Each line in the records that mentions the word "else" needs to be listed.

(Data entries)
*** Begin section ***

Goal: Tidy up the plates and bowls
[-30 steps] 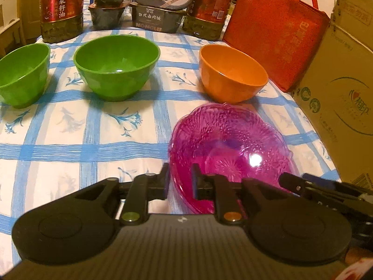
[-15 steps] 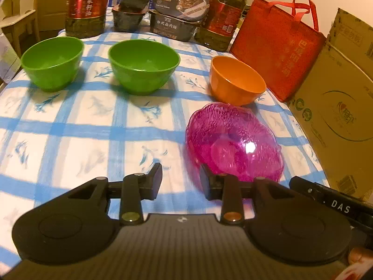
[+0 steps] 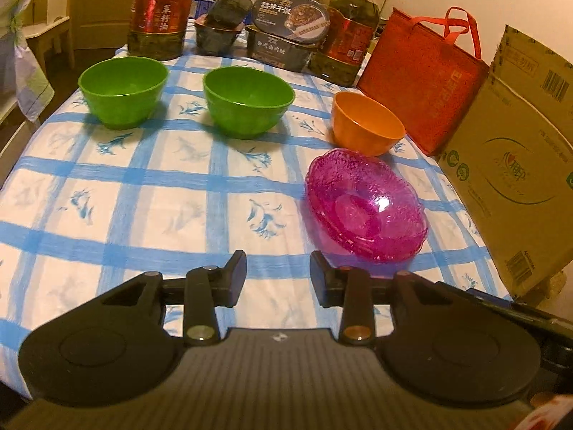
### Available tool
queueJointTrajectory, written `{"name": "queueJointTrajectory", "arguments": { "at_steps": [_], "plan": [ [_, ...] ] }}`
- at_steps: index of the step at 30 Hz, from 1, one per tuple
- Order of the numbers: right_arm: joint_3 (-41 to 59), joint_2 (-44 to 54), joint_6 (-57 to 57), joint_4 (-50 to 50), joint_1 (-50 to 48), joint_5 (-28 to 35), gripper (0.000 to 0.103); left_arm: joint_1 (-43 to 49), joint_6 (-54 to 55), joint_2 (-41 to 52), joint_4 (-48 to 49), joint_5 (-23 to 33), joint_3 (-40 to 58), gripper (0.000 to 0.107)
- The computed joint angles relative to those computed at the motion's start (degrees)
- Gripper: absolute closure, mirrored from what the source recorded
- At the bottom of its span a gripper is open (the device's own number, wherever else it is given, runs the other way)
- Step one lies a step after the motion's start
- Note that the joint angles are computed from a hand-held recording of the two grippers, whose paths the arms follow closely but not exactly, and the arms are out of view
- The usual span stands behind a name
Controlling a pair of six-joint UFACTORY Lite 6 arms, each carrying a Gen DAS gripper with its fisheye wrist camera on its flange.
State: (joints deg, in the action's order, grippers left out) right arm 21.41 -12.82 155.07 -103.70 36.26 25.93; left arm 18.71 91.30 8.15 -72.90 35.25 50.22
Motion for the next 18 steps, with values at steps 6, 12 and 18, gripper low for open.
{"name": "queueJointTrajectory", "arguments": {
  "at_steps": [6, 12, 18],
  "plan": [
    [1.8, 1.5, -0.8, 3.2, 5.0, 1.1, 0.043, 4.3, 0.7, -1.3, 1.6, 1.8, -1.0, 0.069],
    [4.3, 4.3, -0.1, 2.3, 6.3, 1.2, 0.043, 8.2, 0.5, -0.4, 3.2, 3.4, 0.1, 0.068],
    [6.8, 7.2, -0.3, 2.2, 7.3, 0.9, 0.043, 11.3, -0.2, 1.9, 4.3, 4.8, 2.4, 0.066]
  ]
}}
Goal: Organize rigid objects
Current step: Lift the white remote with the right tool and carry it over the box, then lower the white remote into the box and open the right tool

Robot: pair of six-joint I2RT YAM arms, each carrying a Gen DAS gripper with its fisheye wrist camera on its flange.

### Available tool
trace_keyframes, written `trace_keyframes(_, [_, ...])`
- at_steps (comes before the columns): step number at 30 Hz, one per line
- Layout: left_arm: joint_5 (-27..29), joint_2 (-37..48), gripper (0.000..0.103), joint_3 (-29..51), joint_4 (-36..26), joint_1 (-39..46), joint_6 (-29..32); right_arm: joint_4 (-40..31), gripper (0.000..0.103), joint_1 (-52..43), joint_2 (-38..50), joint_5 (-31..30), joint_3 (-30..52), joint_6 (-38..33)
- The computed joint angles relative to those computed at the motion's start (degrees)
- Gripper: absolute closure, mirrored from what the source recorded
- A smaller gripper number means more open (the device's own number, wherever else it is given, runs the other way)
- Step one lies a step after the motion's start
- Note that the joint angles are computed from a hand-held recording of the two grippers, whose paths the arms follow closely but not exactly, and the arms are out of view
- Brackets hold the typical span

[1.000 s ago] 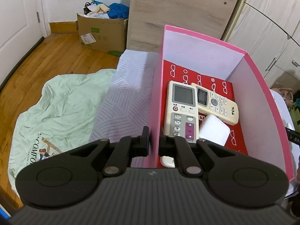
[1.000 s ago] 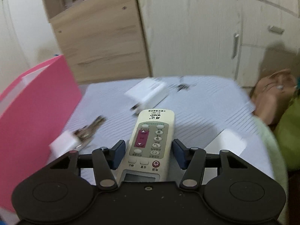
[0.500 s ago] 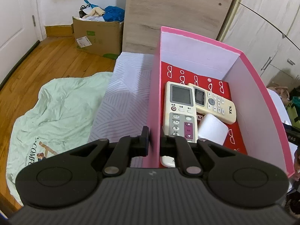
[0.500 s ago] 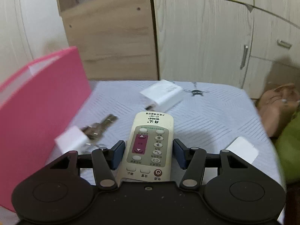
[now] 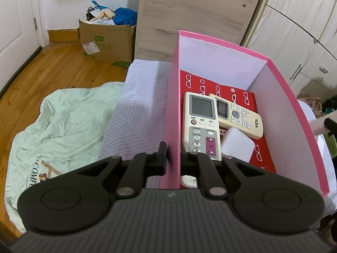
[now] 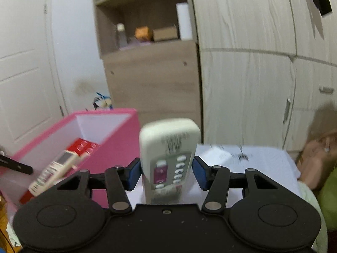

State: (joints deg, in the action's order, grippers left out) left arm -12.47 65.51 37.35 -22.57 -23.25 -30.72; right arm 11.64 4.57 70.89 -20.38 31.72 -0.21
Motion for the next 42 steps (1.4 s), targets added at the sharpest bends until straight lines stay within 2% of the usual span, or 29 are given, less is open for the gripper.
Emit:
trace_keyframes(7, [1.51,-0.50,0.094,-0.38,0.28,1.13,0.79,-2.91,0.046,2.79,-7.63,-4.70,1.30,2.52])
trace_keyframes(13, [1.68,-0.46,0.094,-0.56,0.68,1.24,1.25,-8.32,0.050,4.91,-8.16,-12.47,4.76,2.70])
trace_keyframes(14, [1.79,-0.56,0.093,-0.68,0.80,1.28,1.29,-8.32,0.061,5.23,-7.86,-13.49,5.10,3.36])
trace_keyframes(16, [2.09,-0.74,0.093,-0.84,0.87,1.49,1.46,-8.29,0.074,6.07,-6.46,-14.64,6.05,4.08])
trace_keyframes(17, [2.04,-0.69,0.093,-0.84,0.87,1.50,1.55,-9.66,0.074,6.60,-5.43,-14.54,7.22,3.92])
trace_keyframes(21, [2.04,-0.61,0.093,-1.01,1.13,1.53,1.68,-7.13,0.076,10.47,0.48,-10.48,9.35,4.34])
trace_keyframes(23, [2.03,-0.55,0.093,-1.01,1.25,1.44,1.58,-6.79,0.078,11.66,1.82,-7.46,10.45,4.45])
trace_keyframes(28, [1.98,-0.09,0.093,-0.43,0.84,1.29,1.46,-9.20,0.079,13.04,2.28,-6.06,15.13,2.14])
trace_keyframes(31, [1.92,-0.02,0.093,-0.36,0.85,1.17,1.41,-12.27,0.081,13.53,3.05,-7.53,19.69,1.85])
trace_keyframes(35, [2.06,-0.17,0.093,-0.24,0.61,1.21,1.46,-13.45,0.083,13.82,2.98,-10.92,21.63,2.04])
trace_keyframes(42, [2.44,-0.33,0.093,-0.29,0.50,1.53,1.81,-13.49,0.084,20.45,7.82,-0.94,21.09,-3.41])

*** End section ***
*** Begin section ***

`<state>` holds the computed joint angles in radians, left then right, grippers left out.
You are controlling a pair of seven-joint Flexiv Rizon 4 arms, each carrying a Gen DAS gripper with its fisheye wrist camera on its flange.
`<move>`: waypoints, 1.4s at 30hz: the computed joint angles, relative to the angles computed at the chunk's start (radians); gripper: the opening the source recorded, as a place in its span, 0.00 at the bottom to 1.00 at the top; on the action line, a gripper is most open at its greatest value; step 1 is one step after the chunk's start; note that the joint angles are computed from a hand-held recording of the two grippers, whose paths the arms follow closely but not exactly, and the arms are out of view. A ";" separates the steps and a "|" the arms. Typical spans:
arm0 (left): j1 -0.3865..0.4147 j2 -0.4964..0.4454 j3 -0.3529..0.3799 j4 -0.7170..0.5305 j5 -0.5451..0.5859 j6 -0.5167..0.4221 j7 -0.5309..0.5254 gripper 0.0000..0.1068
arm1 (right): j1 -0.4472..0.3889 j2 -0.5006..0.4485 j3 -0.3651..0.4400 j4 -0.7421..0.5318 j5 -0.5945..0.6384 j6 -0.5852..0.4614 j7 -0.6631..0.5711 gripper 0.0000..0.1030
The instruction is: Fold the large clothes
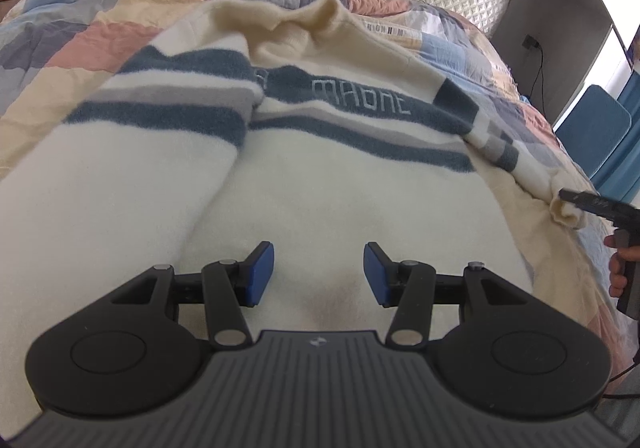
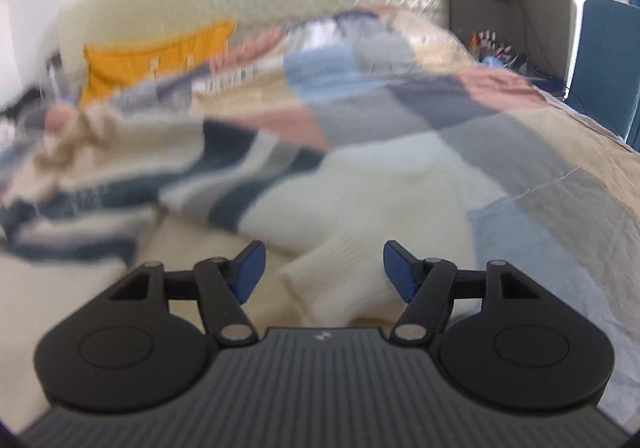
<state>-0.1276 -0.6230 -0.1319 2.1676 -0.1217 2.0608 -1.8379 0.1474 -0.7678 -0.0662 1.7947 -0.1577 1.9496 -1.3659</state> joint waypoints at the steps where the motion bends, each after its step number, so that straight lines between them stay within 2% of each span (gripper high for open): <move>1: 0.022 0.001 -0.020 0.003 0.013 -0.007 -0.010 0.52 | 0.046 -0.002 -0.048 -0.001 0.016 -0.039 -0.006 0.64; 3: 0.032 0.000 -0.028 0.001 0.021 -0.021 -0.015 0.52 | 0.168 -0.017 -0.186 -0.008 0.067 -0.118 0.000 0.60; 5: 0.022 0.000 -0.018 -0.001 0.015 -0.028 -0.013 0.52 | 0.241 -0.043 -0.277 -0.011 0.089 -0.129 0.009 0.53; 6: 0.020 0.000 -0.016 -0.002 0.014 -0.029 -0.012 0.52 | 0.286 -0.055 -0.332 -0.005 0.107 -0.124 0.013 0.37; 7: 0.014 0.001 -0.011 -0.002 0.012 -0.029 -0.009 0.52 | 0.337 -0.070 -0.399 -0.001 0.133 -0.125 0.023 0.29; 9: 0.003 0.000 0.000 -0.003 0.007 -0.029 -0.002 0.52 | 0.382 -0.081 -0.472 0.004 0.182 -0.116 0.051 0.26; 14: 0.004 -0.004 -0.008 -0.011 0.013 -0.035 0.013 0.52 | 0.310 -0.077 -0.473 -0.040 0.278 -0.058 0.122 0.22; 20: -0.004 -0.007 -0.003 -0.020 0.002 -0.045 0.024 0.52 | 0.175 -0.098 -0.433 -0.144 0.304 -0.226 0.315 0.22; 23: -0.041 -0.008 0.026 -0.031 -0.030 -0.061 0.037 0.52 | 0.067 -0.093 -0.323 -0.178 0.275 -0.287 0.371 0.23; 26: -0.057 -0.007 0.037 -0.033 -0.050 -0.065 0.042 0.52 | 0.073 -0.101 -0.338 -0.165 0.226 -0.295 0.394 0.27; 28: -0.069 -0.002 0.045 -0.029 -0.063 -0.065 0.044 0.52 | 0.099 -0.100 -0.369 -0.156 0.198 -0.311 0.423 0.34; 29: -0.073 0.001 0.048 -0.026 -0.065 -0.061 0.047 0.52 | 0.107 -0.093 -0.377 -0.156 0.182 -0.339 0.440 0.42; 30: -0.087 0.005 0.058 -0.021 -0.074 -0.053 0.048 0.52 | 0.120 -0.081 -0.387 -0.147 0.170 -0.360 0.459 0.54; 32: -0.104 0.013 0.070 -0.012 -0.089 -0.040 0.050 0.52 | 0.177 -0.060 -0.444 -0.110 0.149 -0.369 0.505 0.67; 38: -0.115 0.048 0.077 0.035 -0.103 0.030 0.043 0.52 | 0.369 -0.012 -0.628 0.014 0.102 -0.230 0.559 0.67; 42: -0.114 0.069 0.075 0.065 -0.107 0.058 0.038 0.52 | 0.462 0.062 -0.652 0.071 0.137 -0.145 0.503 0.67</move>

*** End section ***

» Exercise output
- At the bottom of its span a gripper is open (the device's own number, wherever else it is given, runs the other way)
- A smaller gripper number means more open (the device's own number, wherever else it is given, runs the other way)

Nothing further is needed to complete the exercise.